------ Exercise data ------

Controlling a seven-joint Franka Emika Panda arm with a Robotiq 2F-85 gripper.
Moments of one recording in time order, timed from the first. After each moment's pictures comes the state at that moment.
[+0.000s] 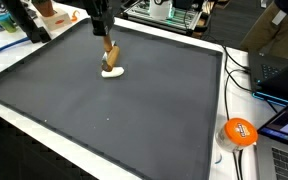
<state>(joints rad) 0.04 0.14 -0.01 -2.00 0.00 2.21 1.26</state>
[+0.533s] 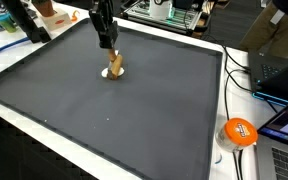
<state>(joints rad) 0.06 0.19 -0.01 -2.04 -0.01 2.30 1.26</state>
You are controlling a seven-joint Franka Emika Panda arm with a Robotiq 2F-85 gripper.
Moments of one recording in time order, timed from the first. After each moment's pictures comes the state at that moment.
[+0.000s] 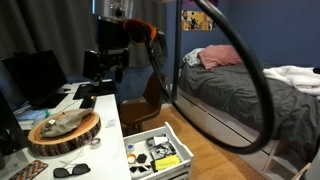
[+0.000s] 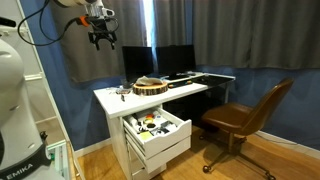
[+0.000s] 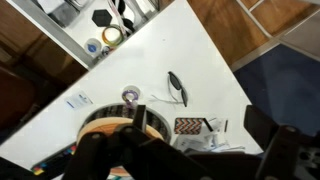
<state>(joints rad) 0.38 -0.15 0.46 -2.05 0.08 2.17 -0.02</state>
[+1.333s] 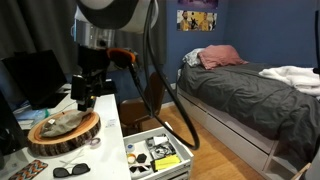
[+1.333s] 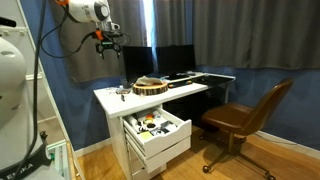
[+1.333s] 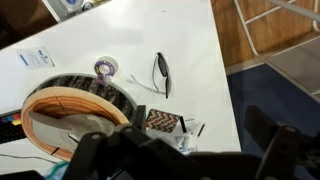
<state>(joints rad) 0.41 0.10 0.46 -1.93 0.01 2.30 -0.26</state>
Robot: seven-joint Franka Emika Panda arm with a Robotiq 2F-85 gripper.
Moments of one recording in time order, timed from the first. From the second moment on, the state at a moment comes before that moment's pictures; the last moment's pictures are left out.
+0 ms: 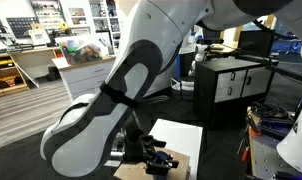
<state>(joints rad) 0.40 0.90 0.24 -1.47 -0.30 1.27 -0.15</state>
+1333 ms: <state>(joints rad) 0.40 0.93 0.24 -1.46 -0.30 1.27 -0.15</state>
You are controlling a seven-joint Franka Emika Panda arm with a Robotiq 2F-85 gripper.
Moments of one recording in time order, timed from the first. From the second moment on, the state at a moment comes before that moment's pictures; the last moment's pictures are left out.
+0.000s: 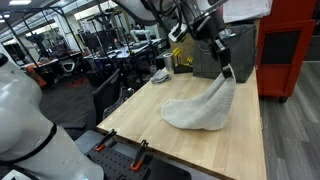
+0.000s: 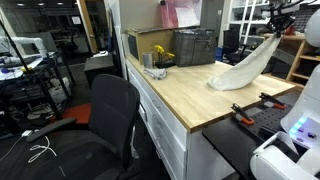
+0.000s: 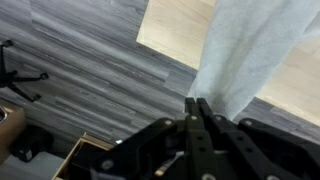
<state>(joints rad) -0.44 -0.12 -0.27 -2.34 -0.50 2.35 0.79</state>
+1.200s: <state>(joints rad) -0.22 -0.10 -0.22 -2.41 0.05 2.43 0.44</state>
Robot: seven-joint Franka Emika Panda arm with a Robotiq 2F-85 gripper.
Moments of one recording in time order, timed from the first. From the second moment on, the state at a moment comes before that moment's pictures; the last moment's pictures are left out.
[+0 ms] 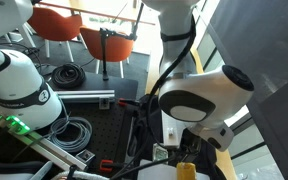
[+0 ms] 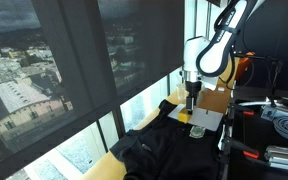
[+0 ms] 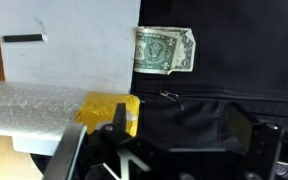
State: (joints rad) arm -0.02 0.49 0.00 -2.28 -0.05 2.77 -0.09
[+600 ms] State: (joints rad) arm -0.01 0.67 0.00 -2.11 -0.06 2.77 -0.10
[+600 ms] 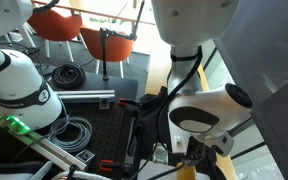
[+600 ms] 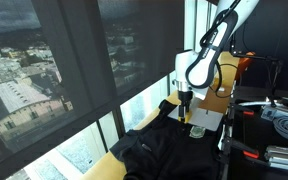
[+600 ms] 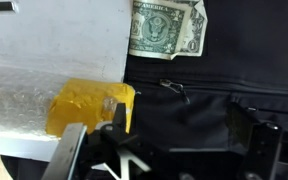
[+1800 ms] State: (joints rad) arm 0.07 0.77 -0.01 -2.04 -0.08 2.77 -0.09
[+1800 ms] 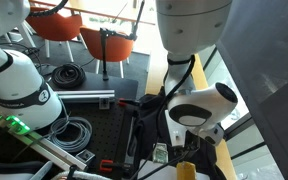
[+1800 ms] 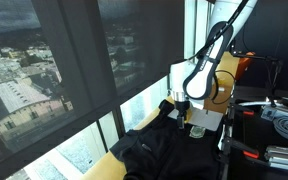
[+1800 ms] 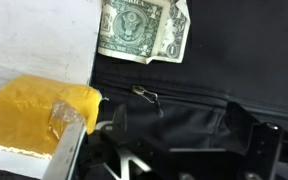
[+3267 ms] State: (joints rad) arm 0.07 0.86 -0.02 -1.96 -0.09 2.77 -0.09
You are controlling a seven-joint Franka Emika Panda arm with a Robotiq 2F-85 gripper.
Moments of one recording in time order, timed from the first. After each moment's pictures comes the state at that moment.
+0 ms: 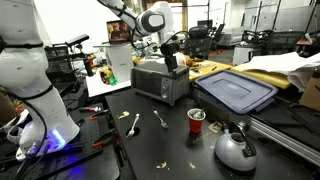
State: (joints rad) arm 0.01 0.19 -0.08 -2.09 -0.15 2.35 0.32
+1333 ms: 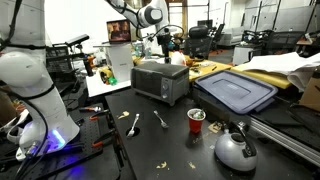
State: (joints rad) arm 0.17 0.34 -0.01 -1.77 -0.10 2.18 0.72
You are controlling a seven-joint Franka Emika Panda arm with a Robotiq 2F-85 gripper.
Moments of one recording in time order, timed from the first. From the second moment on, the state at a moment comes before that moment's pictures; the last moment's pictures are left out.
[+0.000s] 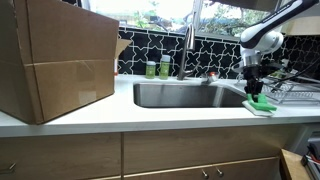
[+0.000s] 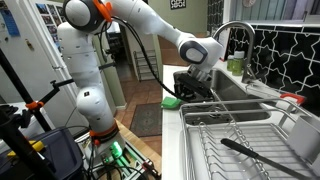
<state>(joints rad) -0.34 0.07 -0.35 -2.15 0.18 1.67 -1.17</state>
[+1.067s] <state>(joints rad) -0.35 0.08 -0.35 -2.12 0.18 1.67 -1.13</state>
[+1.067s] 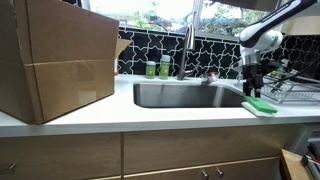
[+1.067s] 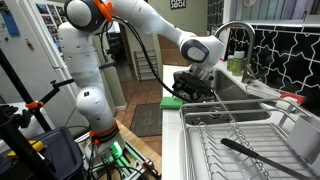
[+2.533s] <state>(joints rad) -0.33 -0.37 -0.24 -2.06 0.00 1.38 -0.01</state>
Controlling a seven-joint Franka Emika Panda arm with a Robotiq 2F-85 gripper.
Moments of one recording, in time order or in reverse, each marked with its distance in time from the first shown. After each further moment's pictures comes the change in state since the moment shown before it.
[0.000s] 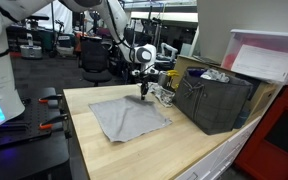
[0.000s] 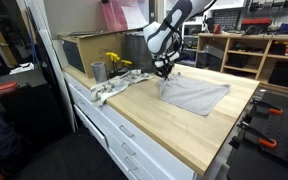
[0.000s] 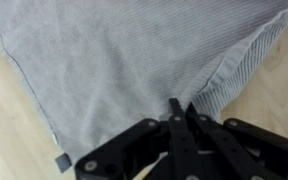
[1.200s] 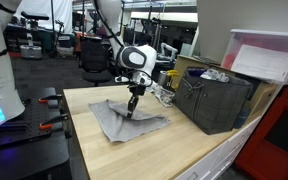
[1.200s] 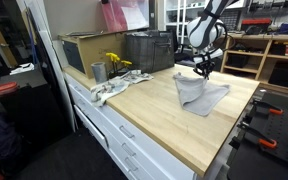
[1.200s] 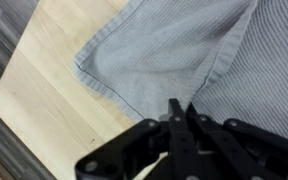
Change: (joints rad) arm -0.146 -0.324 -0.129 -0.599 -0.006 0.199 0.097
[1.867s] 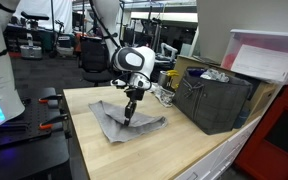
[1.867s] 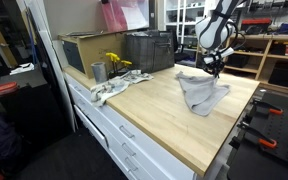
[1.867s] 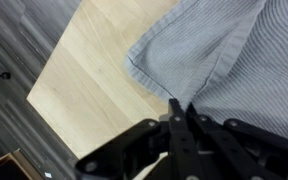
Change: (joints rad) arm -0.003 -0.031 -0.081 -0.081 -0.101 0.042 0.000
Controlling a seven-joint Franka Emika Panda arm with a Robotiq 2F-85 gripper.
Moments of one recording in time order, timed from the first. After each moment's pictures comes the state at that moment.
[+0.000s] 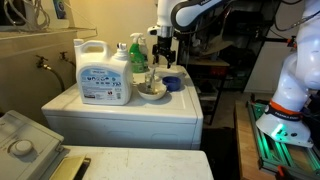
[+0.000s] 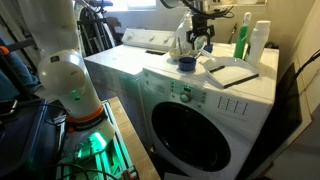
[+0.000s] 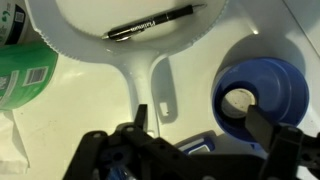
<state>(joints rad) 0.04 0.17 0.07 -1.89 -0.18 2.15 -1.09</state>
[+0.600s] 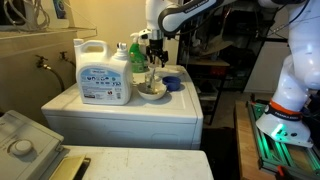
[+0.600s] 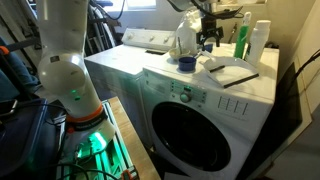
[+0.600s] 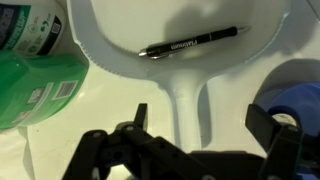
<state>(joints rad) 0.04 0.37 0.06 -1.64 -0.30 2.03 -1.10</state>
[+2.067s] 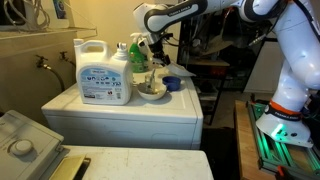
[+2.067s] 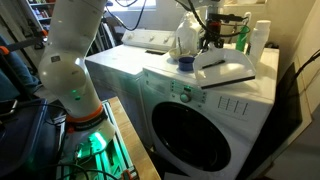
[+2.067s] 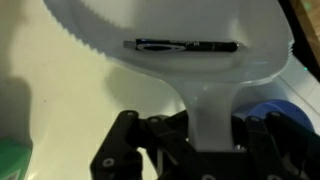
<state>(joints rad) 0.06 0.59 0.04 -1.29 -0.31 1.53 -0.99</state>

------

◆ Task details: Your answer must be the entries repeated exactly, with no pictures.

◆ The completed task:
Controlling a seven-joint Franka Emika Panda arm with a Robotiq 2F-85 gripper.
Moments of one recording in time order, timed from the first. After each moment's pictures comes the state at that moment.
[+0.000s] 
<state>(joints rad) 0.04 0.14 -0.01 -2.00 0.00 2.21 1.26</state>
[+0.533s] 
<state>(joints rad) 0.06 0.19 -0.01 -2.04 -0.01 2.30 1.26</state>
You are controlling a seven-joint Franka Emika Panda arm with a Robotiq 2F-85 gripper.
Moments of one recording in time order, timed from the first. After each moment's pictures comes the state at that moment.
[+0.000s] 
[+0.000s] 
[+0.000s] 
<state>(joints rad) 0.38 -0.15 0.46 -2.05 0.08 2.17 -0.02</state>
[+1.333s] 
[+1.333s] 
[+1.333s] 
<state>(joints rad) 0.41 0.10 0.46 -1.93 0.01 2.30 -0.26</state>
Robot: seven-joint Franka Emika Panda arm with a Robotiq 2F-85 gripper.
Moments of one recording in time order, timed from the first. From the second moment on, the state at a moment comes before that moment's pictures; the last moment's pictures are left out.
+0 ms: 
<state>(joints rad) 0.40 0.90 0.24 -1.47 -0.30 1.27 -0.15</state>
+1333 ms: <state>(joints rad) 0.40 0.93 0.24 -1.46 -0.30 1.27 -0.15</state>
You are controlling a seven-joint Franka Emika Panda arm with a Robotiq 2F-85 gripper.
Moments of one recording in time order, timed from the first. From the second moment on, the state at a moment comes before that moment's pictures; the last moment's pictures are left out.
+0.000s: 
+0.000s: 
+0.000s: 
<state>(joints rad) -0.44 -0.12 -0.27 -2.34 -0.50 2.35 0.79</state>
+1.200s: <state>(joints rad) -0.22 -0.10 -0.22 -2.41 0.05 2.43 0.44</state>
Robot: seven-joint Franka Emika Panda arm with a Robotiq 2F-85 gripper.
Moments of one recording in time order, timed from the first. From the second moment on, the state at a moment comes before that moment's pictures; the last moment's pictures are left out.
[+0 ms] 
[+0 ms] 
[+0 ms] 
State: (joints rad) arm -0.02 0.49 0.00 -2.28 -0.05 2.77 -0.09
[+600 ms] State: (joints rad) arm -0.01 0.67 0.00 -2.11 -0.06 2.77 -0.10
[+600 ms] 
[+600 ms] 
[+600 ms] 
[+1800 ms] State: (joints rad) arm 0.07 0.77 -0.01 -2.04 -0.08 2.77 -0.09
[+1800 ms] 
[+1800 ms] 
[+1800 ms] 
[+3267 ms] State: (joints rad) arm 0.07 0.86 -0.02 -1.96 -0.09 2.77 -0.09
You are controlling a seven-joint Franka Emika Panda arm with a Robotiq 2F-85 gripper.
Moments of one recording in time order, timed from the first. After each moment's pictures comes the state at that moment.
+0 ms: 
State: (joints rad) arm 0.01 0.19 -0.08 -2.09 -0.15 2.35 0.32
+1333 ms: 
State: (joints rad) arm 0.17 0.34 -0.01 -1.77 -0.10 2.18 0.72
You are controlling a seven-joint Franka Emika Panda arm with a Robotiq 2F-85 gripper.
Moments of one recording in time order, timed from the first. From the second moment on, the state at a moment comes before that moment's pictures; the last moment's pictures are left out.
[+0.000s] 
[+0.000s] 
<state>(joints rad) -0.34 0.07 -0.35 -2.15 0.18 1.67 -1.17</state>
[+1.067s] <state>(joints rad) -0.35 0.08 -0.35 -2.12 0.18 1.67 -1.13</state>
[+1.067s] 
[+1.067s] 
[+2.533s] <state>(joints rad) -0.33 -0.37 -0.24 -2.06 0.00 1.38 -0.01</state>
Controlling a seven-joint Franka Emika Panda arm with a Robotiq 2F-85 gripper.
Moments of one recording, in time order or in reverse, each marked with its distance in time from the first shown. After each further moment's pictures comes the change in state since the moment shown before it.
[0.000s] 
[0.000s] 
[0.000s] 
[1.200s] 
[1.200s] 
[1.200s] 
Change: (joints rad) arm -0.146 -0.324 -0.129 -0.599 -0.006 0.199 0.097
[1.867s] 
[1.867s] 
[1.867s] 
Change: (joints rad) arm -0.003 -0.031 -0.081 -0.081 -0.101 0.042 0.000
Controlling a seven-joint Franka Emika Panda arm with a Robotiq 2F-85 gripper.
Moments of one recording in time order, timed from the first. After each moment's pictures comes the state at that moment.
[+0.000s] 
[+0.000s] 
[+0.000s] 
<state>(joints rad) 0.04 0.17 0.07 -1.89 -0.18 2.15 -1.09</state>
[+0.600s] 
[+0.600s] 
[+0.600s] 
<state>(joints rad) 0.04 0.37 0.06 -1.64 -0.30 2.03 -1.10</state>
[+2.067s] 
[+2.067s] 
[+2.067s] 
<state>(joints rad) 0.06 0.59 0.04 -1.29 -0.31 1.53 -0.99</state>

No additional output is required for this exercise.